The motion judge found that Abrusci had a sufficient basis to ask for the consent. Given the detection of the odor of burnt marijuana, the redness of the occupants' eyes, the occupants' nervous and furtive conduct,*fn2 and the apparent inconsistencies in the occupants' explanations of their activities, we agree that Abrusci had a reasonable and articulable suspicion to believe that Klebon, or more likely one of her passengers, had engaged in criminal activity, and that his request for Klebon's consent to the search of the entire vehicle was proper. See State v. Carty, 170 N.J. 632, 647 (2002).

The issue then becomes whether the consent was voluntary and knowing. State v. Johnson, 68 N.J. 349, 354 (1975). We accept, as we must, the motion judge's finding that Klebon was not coerced. That finding is supported in the record. The real issue here is whether the waiver was "knowing."

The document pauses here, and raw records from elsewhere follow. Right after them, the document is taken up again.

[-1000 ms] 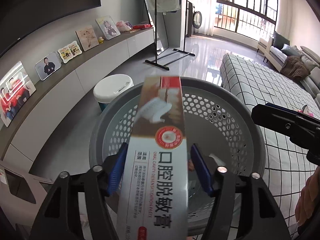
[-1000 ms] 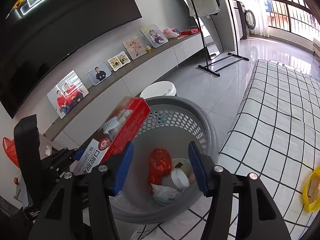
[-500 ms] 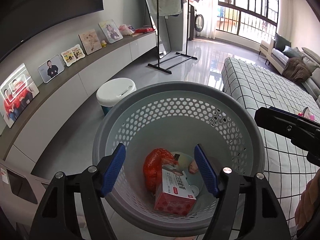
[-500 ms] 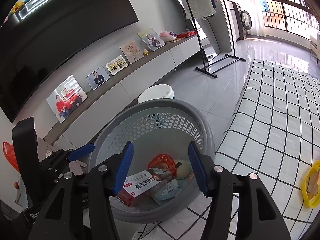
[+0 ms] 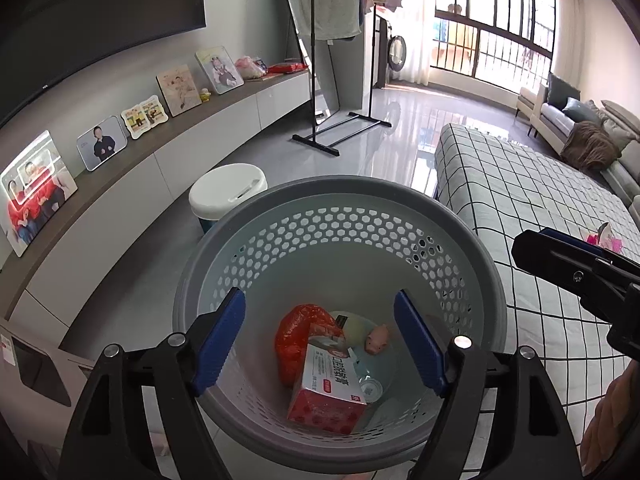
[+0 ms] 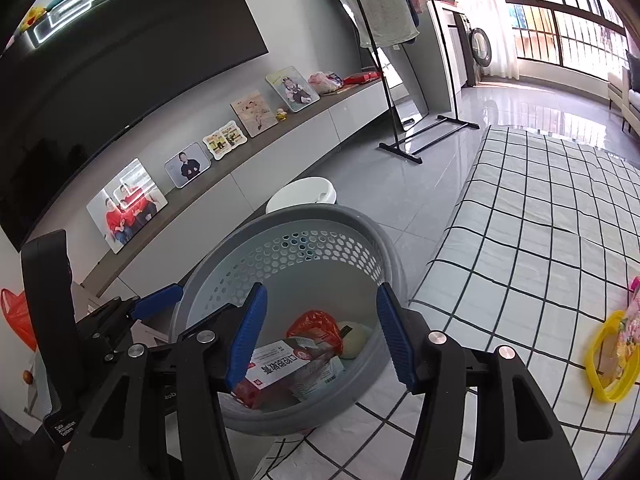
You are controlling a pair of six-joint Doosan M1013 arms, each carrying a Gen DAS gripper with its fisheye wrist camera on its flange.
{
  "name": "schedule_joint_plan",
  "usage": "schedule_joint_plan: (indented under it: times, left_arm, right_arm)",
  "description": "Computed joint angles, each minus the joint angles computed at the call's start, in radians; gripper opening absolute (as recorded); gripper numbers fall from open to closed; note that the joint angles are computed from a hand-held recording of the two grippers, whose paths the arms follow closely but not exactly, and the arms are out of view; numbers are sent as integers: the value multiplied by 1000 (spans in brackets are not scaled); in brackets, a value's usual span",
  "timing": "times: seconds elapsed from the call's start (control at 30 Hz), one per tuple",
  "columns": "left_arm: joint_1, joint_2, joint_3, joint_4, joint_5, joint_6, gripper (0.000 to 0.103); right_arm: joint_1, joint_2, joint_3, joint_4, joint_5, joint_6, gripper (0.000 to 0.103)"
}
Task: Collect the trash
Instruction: 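Move both grippers back over the mattress toward the snack bar and yellow ring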
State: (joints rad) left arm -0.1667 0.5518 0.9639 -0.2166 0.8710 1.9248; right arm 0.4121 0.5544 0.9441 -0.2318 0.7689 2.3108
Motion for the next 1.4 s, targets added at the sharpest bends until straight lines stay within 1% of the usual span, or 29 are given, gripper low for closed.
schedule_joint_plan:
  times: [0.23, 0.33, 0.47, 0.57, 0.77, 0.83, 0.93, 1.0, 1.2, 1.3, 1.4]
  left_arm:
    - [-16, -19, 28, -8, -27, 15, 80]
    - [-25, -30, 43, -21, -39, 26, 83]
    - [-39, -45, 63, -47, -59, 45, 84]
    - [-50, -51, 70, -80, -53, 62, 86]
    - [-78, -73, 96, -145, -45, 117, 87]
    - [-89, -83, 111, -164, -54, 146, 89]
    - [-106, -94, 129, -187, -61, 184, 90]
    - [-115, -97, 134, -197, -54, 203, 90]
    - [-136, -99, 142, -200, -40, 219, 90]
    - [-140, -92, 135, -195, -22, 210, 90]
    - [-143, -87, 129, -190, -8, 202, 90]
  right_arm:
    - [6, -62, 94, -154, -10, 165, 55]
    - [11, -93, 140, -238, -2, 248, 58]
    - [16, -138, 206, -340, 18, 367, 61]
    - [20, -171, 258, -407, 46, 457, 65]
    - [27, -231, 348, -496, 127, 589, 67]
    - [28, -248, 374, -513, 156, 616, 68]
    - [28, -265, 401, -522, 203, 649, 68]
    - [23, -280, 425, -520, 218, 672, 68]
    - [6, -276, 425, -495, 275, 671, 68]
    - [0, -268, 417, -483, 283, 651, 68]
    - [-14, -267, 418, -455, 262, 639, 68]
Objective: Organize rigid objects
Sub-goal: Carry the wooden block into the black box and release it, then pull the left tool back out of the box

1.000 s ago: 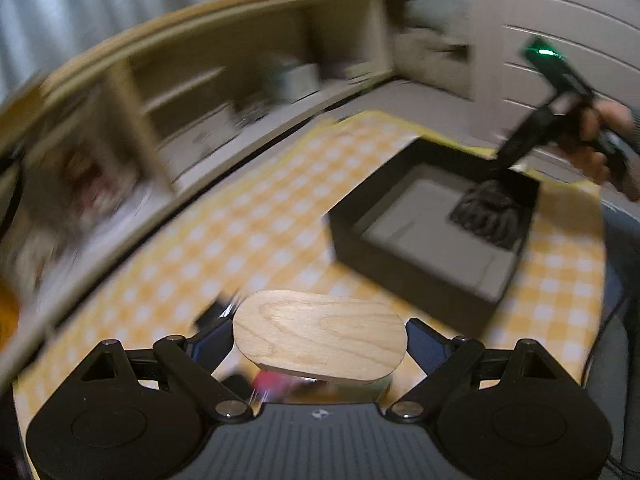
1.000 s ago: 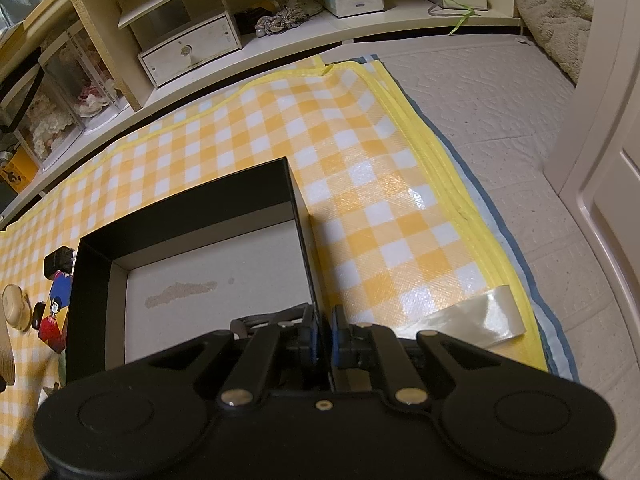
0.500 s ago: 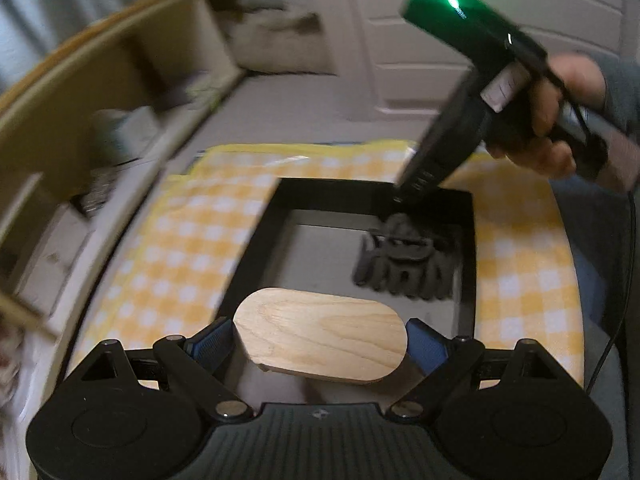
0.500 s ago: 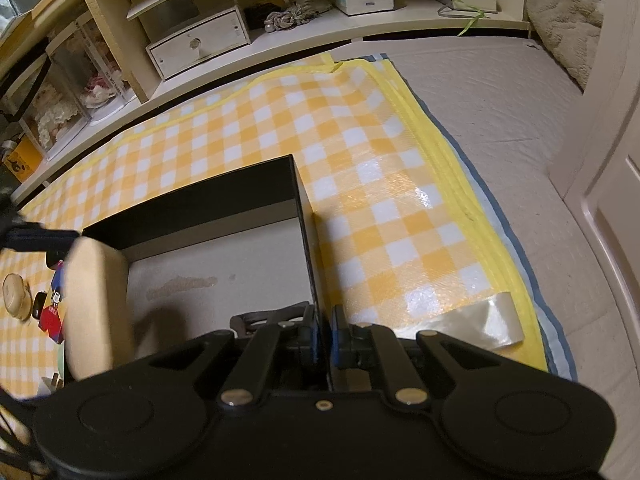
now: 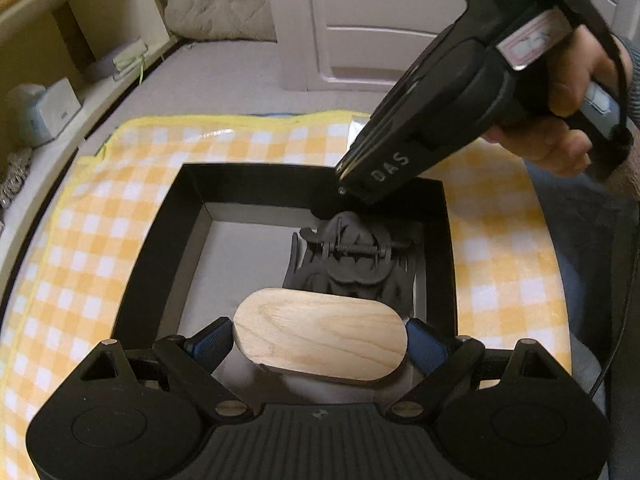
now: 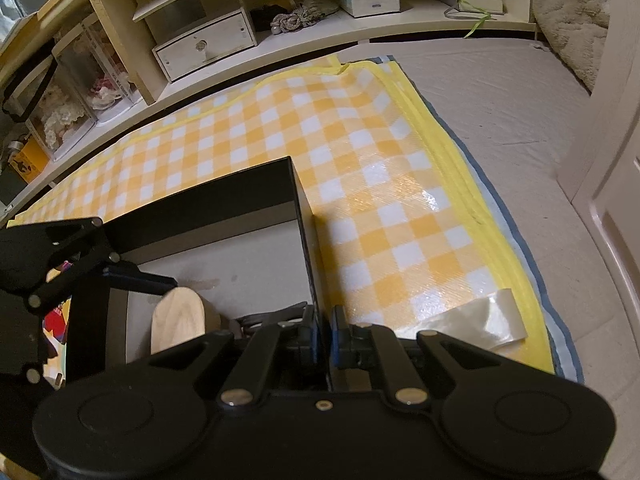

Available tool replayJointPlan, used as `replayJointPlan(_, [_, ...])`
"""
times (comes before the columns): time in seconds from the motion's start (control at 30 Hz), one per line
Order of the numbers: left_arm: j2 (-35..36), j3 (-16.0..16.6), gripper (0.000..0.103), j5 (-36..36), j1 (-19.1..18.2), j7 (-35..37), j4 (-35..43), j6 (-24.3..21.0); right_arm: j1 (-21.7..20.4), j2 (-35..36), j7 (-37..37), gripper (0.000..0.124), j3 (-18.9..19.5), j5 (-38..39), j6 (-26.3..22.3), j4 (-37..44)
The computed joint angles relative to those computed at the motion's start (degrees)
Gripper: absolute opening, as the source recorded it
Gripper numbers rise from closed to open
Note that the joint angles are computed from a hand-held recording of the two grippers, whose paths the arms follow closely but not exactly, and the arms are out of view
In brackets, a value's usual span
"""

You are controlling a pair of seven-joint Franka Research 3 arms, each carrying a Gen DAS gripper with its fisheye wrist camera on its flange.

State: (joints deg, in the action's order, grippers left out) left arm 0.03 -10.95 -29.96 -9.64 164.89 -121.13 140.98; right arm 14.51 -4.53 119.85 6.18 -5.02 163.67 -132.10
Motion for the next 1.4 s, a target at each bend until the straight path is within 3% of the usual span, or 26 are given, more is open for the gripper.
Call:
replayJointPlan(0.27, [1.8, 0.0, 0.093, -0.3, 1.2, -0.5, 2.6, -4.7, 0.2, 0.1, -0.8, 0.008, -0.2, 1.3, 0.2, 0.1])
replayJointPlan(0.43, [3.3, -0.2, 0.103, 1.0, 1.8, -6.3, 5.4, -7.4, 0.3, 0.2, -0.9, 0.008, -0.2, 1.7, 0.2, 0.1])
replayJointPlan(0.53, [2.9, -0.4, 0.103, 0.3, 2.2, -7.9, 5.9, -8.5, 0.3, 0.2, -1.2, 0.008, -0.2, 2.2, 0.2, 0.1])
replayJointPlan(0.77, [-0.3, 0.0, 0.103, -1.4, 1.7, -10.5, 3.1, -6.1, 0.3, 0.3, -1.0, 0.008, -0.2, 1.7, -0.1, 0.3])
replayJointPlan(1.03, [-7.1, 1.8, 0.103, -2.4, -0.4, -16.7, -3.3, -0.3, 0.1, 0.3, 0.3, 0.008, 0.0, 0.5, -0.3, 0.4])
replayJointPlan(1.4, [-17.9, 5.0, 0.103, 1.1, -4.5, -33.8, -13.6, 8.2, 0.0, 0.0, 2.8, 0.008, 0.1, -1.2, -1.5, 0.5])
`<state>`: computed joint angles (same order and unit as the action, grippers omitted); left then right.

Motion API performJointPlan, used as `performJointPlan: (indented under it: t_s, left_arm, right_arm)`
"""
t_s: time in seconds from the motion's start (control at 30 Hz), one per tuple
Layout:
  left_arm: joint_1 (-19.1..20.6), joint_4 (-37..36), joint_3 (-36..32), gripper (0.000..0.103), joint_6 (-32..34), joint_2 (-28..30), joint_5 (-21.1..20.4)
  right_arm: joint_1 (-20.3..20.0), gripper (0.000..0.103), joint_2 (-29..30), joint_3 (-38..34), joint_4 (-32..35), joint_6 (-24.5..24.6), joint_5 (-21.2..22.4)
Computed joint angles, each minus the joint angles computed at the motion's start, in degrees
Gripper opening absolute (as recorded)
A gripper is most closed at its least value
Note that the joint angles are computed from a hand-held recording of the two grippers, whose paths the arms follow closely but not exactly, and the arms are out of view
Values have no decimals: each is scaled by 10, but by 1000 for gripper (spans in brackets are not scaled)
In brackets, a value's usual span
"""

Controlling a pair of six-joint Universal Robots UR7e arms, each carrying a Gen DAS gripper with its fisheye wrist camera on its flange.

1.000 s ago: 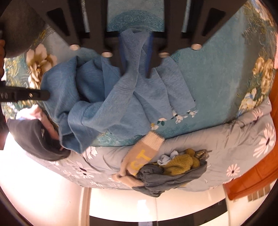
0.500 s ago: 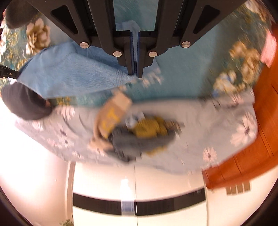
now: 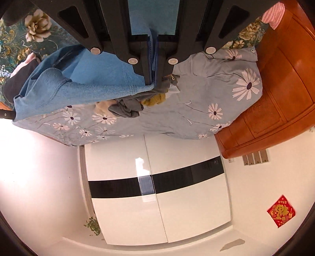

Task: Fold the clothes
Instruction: 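Lift the blue sweater with both grippers and shake it open, then lay the blue sweater flat on the blanket with both grippers and release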

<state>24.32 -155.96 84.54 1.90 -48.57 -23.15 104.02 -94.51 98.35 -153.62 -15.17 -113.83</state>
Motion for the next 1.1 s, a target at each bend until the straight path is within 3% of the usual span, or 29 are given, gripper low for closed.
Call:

Although the police officer need not tell the person from whom consent is sought that there is a constitutional right to refuse, the State is nevertheless required to demonstrate "knowledge on the part of the person involved that [she] had a choice in the matter." Ibid. The proof must be "by clear and positive testimony." State v. King, 44 N.J. 346, 352 (1965); State v. Chapman, 332 N.J. Super. 452, 466 (App. Div. 2000); State v. Douglas, 204 N.J. Super. 265, 277 (App. Div.), certif. denied, 102 N.J. 378 (1985).

We conclude that the required proof is found in the consent form itself. Just above Klebon's signature, the form has a paragraph, with Abrusci's name filled in, acknowledging that the police officer explained the right to refuse consent. See State v. Binns, 222 N.J. Super. 583, 589-90 (App. Div.), certif. denied, 111 N.J. 624 (1988).


We have reviewed Love's remaining contentions and conclude that they are without sufficient merit to warrant extended discussion in a written opinion. R. 2:11-3(e)(2). We add only the following.

Love contends that there was insufficient evidence to warrant a conviction for possession with intent to distribute, contrary to N.J.S.A. 2C:35-5(a)(1), and that the trial court erred in denying his motion for a judgment of acquittal on that charge.

A court will enter a judgment of acquittal only "if the evidence is insufficient to warrant a conviction." R. 3:18-1. The standard to be applied to determining such a motion is set forth in State v. Reyes, 50 N.J. 454, 458-59 (1967):

[T]he question the trial judge must determine is whether, viewing the State's evidence in its entirety, be that evidence direct or circumstantial, and giving the State the benefit of all its favorable testimony as well as all of the favorable inferences which reasonably could be drawn therefrom, a reasonable jury could find guilt of the charge beyond a reasonable doubt.

Under Rule 3:18-1, the trial court "is not concerned with the worth, nature or extent (beyond a scintilla) of the evidence, but only with its existence, viewed most favorably to the State." State v. Papasavvas, 170 N.J. 462, 521 (2002) (quoting State v. Kluber, 130 N.J. Super. 336, 342 (App. Div. 1974), certif. denied, 67 N.J. 72 (1975)). We apply the same standard. State v. Harris, 384 N.J. Super. 29, 52 (App. Div.), certif. denied, 188 N.J. 357 (2006).

We are satisfied that, under the applicable standard, the record as a whole supports the trial judge's decision denying the motion. There was expert testimony that the quantity of drugs found in the vehicle was indicative of a purchase for distribution rather than personal use. The jury was not required to accept the defense's suggestion that the amount was simply an instance of bulk purchasing for personal use.

Finally, Love contends that his sentence was excessive. Having reviewed the transcript of the sentencing, at which the judge balanced both aggravating and mitigating factors to arrive at a sentence at the lower end of the sentencing range, we are convinced that the sentence imposed here was adequately explained and is not manifestly excessive or unduly punitive, does not represent an abuse of the judge's sentencing discretion, and does not shock the judicial conscience. State v. O'Donnell, 117 N.J. 210, 215-16 (1989); State v. Roth, 95 N.J. 334, 364-66 (1984).